The city’s police chief, Tim Gannon, says it was a horrible accident, that the cop — later identified as Kimberly Potter, a 26-year veteran and president of the Brooklyn Center Police Officers Association — meant to shoot her Taser, but pulled her gun instead.
He played her police body camera video, and Potter can be heard saying, “I’ll tase you. Taser! Taser! Taser!” then fires. Hearing the shot, she says, “Holy s–t! I just shot him.”
Protests broke out that night, marked by looting and violence. Some 20 stores were broken into.
“All the violence, if it keeps going, it’s only going to be about the violence,” Katie Wright, Daunte’s mother, told protesters. “We need it to be about why my son got shot for no reason. We need to make sure it’s about him and not about smashing police cars, because that’s not going to bring my son back.”
Both Gannon and Potter resigned April 13.

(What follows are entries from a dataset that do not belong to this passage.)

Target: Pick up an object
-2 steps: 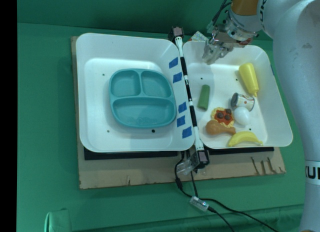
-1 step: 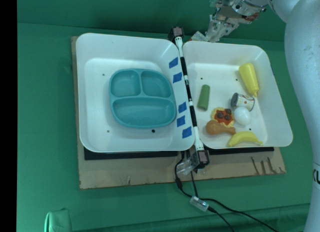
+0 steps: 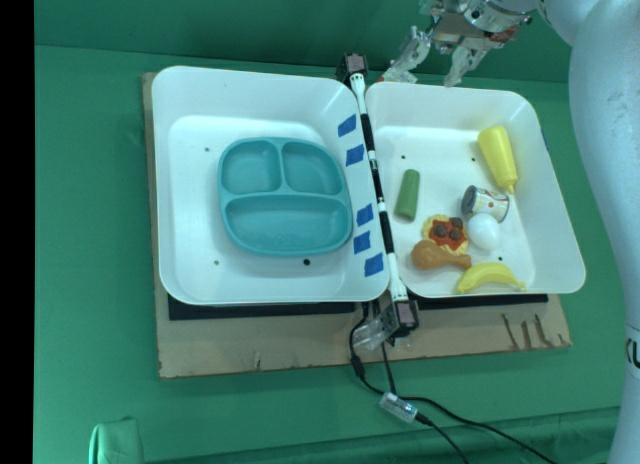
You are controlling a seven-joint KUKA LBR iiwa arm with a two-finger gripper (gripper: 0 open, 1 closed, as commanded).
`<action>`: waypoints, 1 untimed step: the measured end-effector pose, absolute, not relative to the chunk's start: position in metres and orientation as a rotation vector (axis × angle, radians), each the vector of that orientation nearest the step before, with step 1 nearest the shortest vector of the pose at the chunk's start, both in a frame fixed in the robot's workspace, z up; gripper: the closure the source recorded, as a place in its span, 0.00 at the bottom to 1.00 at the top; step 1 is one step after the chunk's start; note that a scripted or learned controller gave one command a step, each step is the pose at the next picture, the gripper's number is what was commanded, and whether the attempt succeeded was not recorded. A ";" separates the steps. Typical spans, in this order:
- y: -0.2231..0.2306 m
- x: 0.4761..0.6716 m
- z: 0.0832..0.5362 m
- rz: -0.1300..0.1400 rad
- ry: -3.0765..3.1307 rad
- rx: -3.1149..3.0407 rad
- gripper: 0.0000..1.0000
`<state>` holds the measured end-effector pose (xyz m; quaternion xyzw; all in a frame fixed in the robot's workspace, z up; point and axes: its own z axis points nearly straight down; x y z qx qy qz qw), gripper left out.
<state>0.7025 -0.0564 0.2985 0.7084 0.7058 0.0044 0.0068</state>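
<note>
Objects lie in the right bin: one yellow bottle at 1 o'clock, one green cylinder at 9, one small can, one white egg, one drumstick, one pizza piece and one banana toward 5. The arm hangs above the bin's 12 o'clock rim, fingers spread wide, grasping nothing. The left bin holds one teal plate.

A green bench carries a cardboard sheet; two white bins sit side by side on it, cables trailing in front.
</note>
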 end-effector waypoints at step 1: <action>-0.089 0.701 0.206 -0.007 2.231 2.226 0.00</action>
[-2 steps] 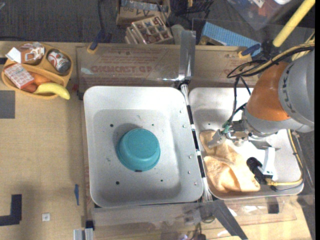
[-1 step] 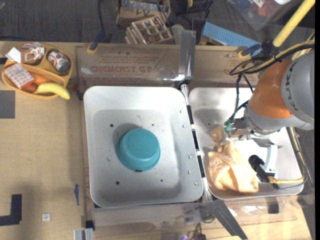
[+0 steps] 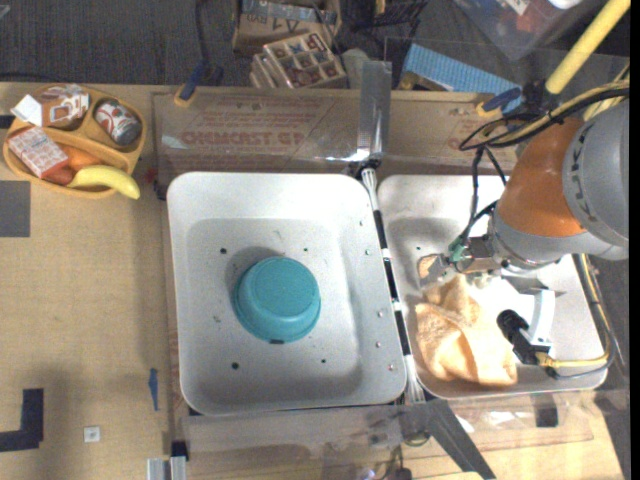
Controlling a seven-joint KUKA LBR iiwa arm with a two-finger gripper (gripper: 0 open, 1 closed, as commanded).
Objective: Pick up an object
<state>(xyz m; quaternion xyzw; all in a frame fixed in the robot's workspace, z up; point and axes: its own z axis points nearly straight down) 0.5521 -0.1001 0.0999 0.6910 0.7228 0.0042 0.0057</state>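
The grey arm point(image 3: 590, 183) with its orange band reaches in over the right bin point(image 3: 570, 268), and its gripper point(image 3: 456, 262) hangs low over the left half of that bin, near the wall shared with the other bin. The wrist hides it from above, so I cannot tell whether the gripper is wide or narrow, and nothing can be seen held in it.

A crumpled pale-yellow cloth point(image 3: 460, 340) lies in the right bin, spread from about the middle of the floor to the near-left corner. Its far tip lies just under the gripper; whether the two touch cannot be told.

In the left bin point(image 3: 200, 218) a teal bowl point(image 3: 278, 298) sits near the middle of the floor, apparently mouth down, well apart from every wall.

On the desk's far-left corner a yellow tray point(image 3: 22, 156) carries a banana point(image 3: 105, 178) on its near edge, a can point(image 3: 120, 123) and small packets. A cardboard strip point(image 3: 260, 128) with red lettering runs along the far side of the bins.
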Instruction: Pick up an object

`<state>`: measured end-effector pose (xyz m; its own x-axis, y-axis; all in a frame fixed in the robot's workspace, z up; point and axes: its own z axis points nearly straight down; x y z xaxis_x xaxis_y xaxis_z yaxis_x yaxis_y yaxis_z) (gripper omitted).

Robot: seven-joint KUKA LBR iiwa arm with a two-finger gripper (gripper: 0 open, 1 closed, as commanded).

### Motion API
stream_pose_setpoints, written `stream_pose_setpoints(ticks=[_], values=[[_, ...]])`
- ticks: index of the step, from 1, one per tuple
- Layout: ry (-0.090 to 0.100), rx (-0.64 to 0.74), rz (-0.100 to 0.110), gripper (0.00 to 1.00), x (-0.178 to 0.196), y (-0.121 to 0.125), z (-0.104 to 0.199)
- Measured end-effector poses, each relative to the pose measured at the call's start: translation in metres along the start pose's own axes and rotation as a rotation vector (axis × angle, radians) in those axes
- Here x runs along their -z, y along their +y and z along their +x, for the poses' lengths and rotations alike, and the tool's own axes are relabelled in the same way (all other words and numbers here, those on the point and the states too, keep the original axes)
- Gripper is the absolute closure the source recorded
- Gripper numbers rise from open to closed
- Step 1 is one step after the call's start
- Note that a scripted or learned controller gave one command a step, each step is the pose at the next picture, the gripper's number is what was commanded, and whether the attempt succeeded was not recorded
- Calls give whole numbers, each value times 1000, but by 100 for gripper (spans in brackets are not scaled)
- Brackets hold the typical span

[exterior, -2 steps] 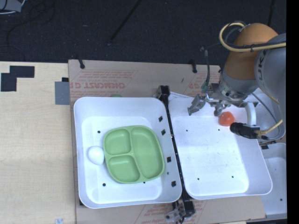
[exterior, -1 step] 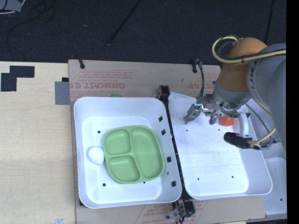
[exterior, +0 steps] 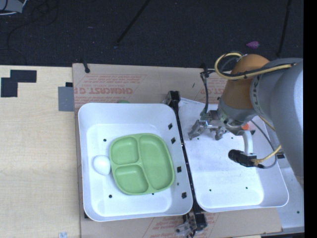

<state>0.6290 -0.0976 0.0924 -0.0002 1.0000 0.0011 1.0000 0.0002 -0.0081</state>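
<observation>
In the left bin [exterior: 91,133] a green plate [exterior: 142,163] with three compartments lies flat. A small white egg-shaped object [exterior: 101,164] rests against its left edge. My gripper [exterior: 206,130] hangs over the far left part of the right bin [exterior: 223,192], close to the divider between the bins. Its fingers are spread open with nothing between them. The grey arm with its orange band [exterior: 247,83] comes in from the right and covers the bin's far right corner.
Both bins sit on a cardboard sheet [exterior: 129,86] on the wooden bench. A black divider strip [exterior: 181,152] runs between the bins. Behind the bench is dark floor with cables.
</observation>
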Motion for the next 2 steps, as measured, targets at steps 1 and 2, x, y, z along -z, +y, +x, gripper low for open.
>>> stream_pose_setpoints(ticks=[1,2], values=[[0,-2,-3,100,13,1,-1],[-1,-6,-8,100,56,1,-5]])
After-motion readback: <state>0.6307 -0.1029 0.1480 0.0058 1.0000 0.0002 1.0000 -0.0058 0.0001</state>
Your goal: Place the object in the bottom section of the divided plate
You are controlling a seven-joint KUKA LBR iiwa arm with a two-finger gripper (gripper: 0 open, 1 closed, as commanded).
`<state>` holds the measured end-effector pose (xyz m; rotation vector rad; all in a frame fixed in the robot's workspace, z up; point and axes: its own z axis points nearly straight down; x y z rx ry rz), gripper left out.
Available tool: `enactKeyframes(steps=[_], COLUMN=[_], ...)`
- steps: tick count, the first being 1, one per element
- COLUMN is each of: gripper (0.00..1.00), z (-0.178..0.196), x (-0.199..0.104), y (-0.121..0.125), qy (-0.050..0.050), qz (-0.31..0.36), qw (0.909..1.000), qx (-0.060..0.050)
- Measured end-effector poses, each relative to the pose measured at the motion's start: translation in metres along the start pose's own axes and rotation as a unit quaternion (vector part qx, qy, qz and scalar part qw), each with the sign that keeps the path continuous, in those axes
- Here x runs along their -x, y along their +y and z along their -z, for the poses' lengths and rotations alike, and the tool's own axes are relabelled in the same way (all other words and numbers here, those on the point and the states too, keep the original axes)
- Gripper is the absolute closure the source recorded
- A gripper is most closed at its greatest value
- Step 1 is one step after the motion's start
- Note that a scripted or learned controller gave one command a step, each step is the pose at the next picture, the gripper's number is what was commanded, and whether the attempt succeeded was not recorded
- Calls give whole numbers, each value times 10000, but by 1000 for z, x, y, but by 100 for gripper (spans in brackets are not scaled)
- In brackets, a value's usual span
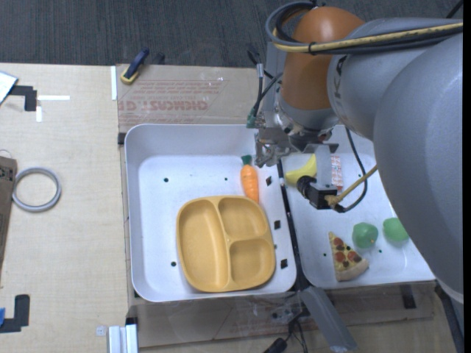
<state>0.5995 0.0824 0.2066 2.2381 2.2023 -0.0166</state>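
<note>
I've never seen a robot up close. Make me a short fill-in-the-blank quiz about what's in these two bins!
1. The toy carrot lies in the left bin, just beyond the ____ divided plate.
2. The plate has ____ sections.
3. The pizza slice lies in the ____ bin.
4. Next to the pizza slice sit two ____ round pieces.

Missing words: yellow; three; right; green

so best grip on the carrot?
Take the carrot across its orange body near the middle, from above. It lies flat, long axis running top to bottom in view, beside the plate rim, so close across the narrow width.
</note>
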Motion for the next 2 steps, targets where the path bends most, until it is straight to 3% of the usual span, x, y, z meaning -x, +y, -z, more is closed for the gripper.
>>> enactKeyframes(steps=[1, 2], gripper=[100, 0], z=[-63, -63], x=[-67, -67], y=[58, 58], qy=[29, 29], qz=[-1040, -1043], qw=[9946, 9945], qx=[16, 14])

“The police killing of Daunte Wright is just the latest incident laying bare the fundamental anti-working-class character of the cops, whose brutality has always been brought down particularly hard on the Black community,” SWP candidate Nelson said April 12. “It highlights the need for the kinds of protests that can mobilize the largest outpourings possible against this brutality. This requires the organization of a broad, popular and disciplined working-class movement.”